§ **Work instructions**:
The entries below are to be restated exactly, and their images are to be omitted.

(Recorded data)
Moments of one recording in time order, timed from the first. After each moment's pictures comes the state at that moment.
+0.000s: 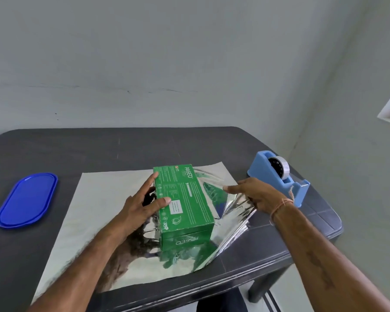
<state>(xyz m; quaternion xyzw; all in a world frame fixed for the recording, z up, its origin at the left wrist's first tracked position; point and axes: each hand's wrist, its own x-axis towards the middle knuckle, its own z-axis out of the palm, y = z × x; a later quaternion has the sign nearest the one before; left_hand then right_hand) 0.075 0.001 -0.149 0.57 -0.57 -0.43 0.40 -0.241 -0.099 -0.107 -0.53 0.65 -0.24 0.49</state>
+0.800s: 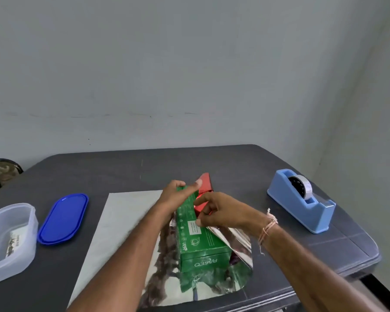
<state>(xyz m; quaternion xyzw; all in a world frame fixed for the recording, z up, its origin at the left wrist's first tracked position) 0.044 -0.062 -0.102 0.64 -0.48 -0.42 0.43 -0.139 -0.055 -0.074 -0.77 0.44 -0.14 0.44</state>
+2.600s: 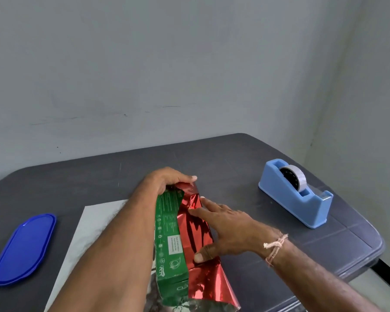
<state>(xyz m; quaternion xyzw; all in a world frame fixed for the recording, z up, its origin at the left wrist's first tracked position) 0.031 -0.179 -0.079 0.69 -0.48 -0.49 0.22 -0.174 -0.055 -0.074 -0.87 0.45 0.06 0.20</state>
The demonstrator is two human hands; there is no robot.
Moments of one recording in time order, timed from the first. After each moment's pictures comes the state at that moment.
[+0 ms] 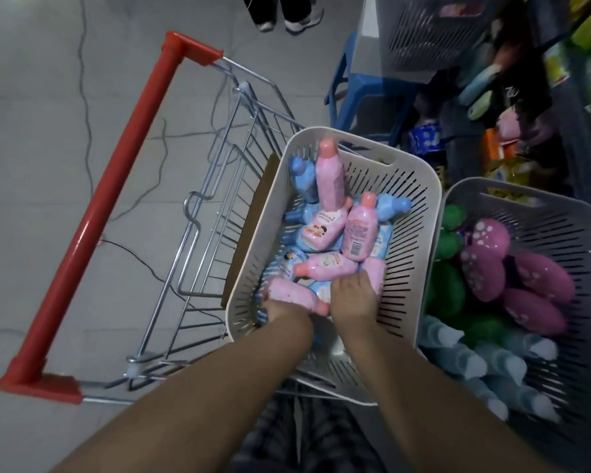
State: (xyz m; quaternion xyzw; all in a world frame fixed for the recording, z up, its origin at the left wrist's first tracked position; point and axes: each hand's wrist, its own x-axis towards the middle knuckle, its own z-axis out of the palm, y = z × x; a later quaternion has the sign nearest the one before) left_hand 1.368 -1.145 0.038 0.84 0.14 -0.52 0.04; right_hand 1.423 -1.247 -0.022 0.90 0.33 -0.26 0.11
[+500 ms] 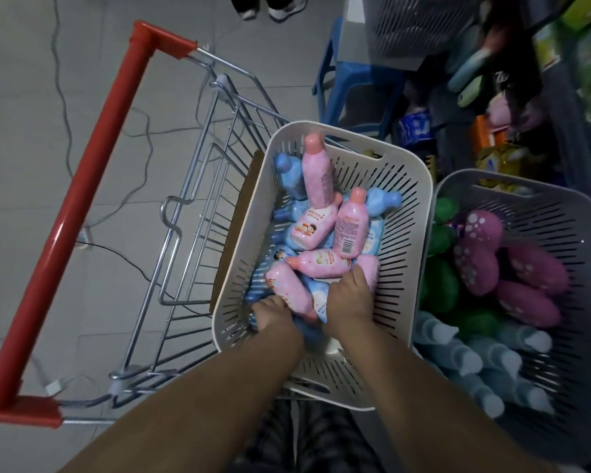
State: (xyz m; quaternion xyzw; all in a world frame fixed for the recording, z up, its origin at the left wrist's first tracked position) left_hand 1.354 -1.144 0.006 0.81 0.14 -0.56 -0.05; right_hand 1.432 -1.242 -0.013 0.84 0.38 -0.29 0.26
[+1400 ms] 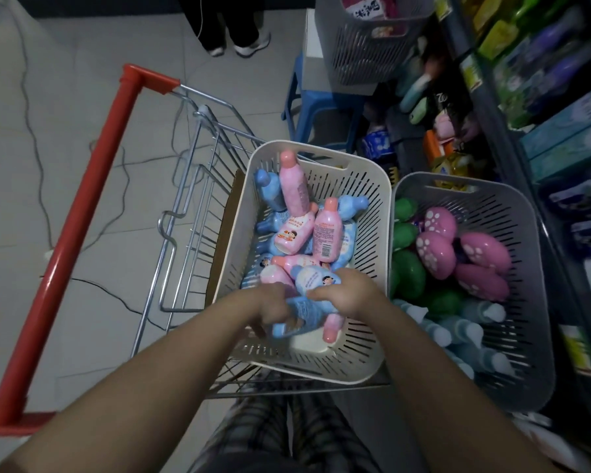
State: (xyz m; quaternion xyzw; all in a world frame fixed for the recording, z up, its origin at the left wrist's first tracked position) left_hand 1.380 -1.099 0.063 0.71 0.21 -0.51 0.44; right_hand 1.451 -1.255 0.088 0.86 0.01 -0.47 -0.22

§ **Exercise answer**:
Moments of one recording in time order, timed from the first. After each moment's pictures comes the state at that moment.
+0.000s: 
<state>(xyz m; quaternion xyzw; all in a world frame fixed for the recording, z up, its origin at the left wrist's first tracked position; point and axes: each hand's wrist, its own x-axis towards the middle knuckle, its own z-axis out of the palm, y = z × x; a later quaternion has the sign nearest the one before; left_hand then right_hand) 0.075 0.001 -0.149 0.57 -0.57 -0.43 0.40 -0.241 -0.099 -0.107 -0.53 0.65 -0.24 0.49</state>
+0.800s: 
<state>(xyz m; quaternion xyzw; all in a world frame fixed for the recording, z up, its origin at the left wrist's first tracked position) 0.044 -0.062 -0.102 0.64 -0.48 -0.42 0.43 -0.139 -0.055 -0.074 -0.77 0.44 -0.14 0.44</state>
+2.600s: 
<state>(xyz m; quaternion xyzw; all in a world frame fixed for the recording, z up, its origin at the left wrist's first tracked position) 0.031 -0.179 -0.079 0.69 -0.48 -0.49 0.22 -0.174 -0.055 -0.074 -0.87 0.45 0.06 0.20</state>
The demonstrator is two human hands; there is no robot.
Moments of one recording in time order, timed from the first. After each moment's pictures comes the state at that moment.
[+0 ms] 
State: (xyz m; quaternion xyzw; all in a world frame fixed for the recording, z up, its origin at the left wrist's first tracked position; point and axes: each hand's wrist, its own x-axis towards the middle knuckle, its own z-axis out of the palm, y = z × x; a later quaternion has the sign nearest the one before) left_hand 1.368 -1.145 0.038 0.84 0.14 -0.52 0.04; right_hand 1.423 -1.247 -0.022 0.90 0.33 -0.26 0.11
[+500 ms] 
State: (xyz m; quaternion xyzw; all in a world frame fixed for the recording, z up, its origin at the left wrist's first tracked position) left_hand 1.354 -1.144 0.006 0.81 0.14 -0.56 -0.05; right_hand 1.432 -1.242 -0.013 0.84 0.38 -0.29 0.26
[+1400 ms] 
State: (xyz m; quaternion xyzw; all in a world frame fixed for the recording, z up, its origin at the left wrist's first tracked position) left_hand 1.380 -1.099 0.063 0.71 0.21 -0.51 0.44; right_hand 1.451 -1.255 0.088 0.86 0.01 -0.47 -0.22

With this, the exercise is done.